Predictions
There are two main ways to generate predictions from the deepSSF models.
Simulate trajectories from the trained model
The primary aim of training the model is to generate animal movement trajectories from the deepSSF model.
Similar to what we showed in the Step Selection Intuition section under the Getting Started tab, providing that we have a habitat selection probability surface and a movement probability surface, we can combine them into a next-step probability surface that we can sample from.
Here’s an example of what the next-step sampling looks like for a trajectory from a model trained on the Sentinel-2 imagery:
Use the trained convolution filters to estimate habitat selection across any extent
As the goal of the habitat selection subnetwork is to predict where the animal is likely to move based on the underlying spatial and temporal covariates, the other prediction approach is to use the learned convolution filters on data of any spatial extent, such as the entire landscape. The result of this is analogous to the ‘naive’ approach of using step selection function (SSF) coefficients equally across the entire landscape (Signer, Fieberg, and Avgar 2017).

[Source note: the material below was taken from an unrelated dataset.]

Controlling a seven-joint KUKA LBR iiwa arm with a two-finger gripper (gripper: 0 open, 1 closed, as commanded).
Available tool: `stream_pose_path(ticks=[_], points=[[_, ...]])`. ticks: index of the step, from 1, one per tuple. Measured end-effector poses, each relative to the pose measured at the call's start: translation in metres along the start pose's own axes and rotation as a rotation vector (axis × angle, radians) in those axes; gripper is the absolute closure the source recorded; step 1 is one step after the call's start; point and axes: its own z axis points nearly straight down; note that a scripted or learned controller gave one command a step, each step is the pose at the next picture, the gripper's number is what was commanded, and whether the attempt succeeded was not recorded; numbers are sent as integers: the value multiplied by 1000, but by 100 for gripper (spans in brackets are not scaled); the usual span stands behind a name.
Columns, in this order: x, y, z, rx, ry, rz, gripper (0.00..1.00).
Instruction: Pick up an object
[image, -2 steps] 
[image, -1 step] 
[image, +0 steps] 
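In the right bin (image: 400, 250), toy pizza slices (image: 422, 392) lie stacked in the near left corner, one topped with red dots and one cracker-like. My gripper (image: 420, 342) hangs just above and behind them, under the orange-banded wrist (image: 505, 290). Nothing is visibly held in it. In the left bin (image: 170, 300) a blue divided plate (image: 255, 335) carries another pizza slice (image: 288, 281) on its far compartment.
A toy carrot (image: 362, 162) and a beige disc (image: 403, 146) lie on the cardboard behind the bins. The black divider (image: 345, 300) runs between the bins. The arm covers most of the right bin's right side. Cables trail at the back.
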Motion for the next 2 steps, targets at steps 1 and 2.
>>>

The result is not the expected distribution of the animal(s), but rather the habitat selection surface that ignores the movement dynamics (or, assumes that the animal can access anywhere on the landscape at the next step).
Predicting over broader areas should also be used with caution as covariate values that were not encountered during model training may produce inaccurate or misleading results. Acknowledging these assumptions, we include the landscape-scale habitat selection to suggest they have some utility.

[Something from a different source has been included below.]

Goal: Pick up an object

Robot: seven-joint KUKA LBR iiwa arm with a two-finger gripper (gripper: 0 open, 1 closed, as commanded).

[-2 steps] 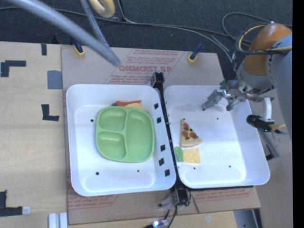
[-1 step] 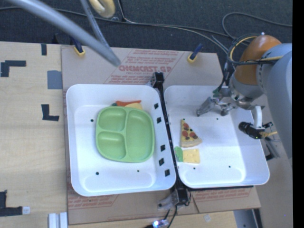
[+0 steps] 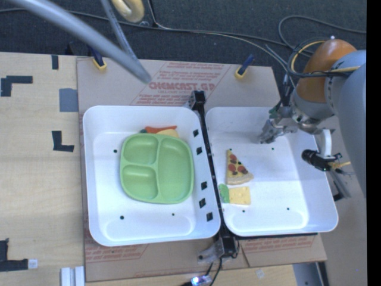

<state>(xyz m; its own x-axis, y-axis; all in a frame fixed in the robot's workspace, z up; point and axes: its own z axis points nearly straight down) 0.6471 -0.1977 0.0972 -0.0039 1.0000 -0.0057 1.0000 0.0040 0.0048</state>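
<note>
In the right bin [image 3: 309, 216] a pizza slice [image 3: 236, 167] lies near the left wall. Just below it sits a yellow cheese square [image 3: 240, 195] with a small green piece [image 3: 224, 192] at its left side. My gripper [image 3: 269, 133] hangs low over the bin's upper right part, well to the right of the pizza slice and apart from it. Nothing shows between its fingers. In the left bin [image 3: 98, 213] a green divided plate [image 3: 157, 167] lies flat, with orange and yellow bits [image 3: 162, 130] peeking out behind its top edge.
The grey arm with its orange band [image 3: 326, 64] stands over the right bin's far right corner. A black divider with clips [image 3: 203, 159] runs between the bins. Cables [image 3: 262, 43] cross the dark floor behind the bench. A grey pole [image 3: 77, 25] slants across the upper left.
</note>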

Primarily, the resultant habitat selection map provides a visual representation of what the habitat selection subnetwork has learned from the environmental covariates, and how this changes with respect to the other covariates such as the hour and day of the year. This can be used as a diagnostic tool for further model development, or as an end in itself, as it highlights the features present in the environmental covariates that the model considered to be influential in determining the next-step’s location. From these maps, we can also directly plot the correlation between the covariate values and the habitat selection prediction probability, which represents the marginal contribution of the covariate values. We provide examples of this in the Inference section.
Here’s an example of the habitat selection surfaces for two days of the year (highlighting that the model learned differing daily habitat selection across the seasons). Both of these results are from the models fitted to the Sentinel-2 satellite imagery + slope:
Scripts
We have scripts for both approaches with the derived covariates (NDVI, canopy cover, herbaceous vegetation and slope) and the Sentinel-2 satellite imagery + slope, which are both written in Python as they use PyTorch for the convolutional layers.